Когда действие завершилось, Люля ждала Владика на скамейке, и герой, опьяненный аплодисментами и цветами, сел рядом, твердо веря в скорое развитие событий. Он еще раз победительно оглядел юную москвичку: она была воистину хороша и, получив театральное образование в Нижнем Новгороде, как никто другой могла оценить его триумф.

Конечно, дело должно было начаться с комплиментов артисту, и Владик ждал, когда они прольются на его белокурую голову. Но комплиментов не было. Молодые люди обменивались общими фразами о Москве, Ленинграде и южной погоде. И тогда, не выдержав, Владик задал Люле прямой вопрос:

- Как вам понравился спектакль?..

Люля заплакала.

Владик был взволнован: такого глубокого сопереживания он не ожидал. Дав Люле воспользоваться платком, он решил ускорить признанье и ласково коснулся девичьего плеча.

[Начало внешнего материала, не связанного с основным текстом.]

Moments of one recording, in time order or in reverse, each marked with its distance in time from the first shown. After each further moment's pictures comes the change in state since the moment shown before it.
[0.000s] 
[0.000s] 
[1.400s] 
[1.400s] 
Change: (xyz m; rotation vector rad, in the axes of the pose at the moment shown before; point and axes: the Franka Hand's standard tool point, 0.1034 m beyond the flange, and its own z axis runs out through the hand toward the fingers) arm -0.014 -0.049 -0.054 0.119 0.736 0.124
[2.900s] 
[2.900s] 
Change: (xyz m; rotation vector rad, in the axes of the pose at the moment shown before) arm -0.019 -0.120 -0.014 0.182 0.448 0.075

- А как вам понравился я? - спросил он, наполняясь настоящей нежностью.

- Это было ужасно! - сказала Люля и зарыдала еще безутешнее.

Стржельчик был совершенно сражен: такой прямоты и решительности суждений он еще не встречал. С этого момента и началась его долгая и счастливая зависимость от Люли и ее авторитетного мнения.

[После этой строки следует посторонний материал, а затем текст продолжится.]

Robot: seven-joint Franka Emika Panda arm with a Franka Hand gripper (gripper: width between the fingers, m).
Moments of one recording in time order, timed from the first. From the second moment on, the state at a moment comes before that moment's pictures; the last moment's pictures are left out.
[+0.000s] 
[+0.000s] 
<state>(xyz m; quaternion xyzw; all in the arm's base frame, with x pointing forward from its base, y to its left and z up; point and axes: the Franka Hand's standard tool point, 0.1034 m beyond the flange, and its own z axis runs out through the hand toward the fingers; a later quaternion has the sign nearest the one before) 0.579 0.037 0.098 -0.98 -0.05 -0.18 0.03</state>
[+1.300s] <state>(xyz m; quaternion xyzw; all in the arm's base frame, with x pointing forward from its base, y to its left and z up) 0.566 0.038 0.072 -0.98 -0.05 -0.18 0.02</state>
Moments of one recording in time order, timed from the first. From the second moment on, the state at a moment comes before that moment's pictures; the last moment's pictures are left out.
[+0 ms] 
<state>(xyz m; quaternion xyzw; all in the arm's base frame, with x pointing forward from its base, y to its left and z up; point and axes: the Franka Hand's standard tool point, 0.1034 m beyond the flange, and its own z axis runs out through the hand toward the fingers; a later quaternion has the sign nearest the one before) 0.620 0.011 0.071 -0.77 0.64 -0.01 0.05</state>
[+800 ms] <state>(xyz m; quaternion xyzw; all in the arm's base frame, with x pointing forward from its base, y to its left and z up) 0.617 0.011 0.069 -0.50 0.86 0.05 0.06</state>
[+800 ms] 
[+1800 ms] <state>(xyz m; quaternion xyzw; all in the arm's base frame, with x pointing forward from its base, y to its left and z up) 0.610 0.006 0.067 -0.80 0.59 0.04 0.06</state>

А ее не взяли в Японию! Как хотите, но это было несправедливо.

Может быть, изложенная мною история знакомства Люли и Владика в действительности выглядела не совсем так или даже вовсе не так, и Владик рассказал ее мне, сгустив романтические краски, но я слушал его рассказ во время гастролей в японской столице, и в моем потрясенном сознании она запечатлелась именно такой...

Позже, уточнив год и место действия, я спросил Людмилу Шувалову, так ли это было.

- Примерно так, - сказала Люля, - только я не плакала.

- А Владик сказал, что плакала, - растерялся я.

- Ему показалось, - сказала Люля.

На этом простом примере, вслед за великим Куросавой, легко убедиться, как многогранно прошлое, как дробятся в нестойкой памяти разных героев одни и те же факты и как трудно потом доказать что бы то ни было...

Но, закутываясь в туман версий и разночтений, не забудем о том, что Фудзияма была близка, как сама истина, сияя чуть левее и впереди нашей ежедневной дороги.

Откажемся от доказательств.

Тот, кто увидит Фудзияму, обязан быть счастливым.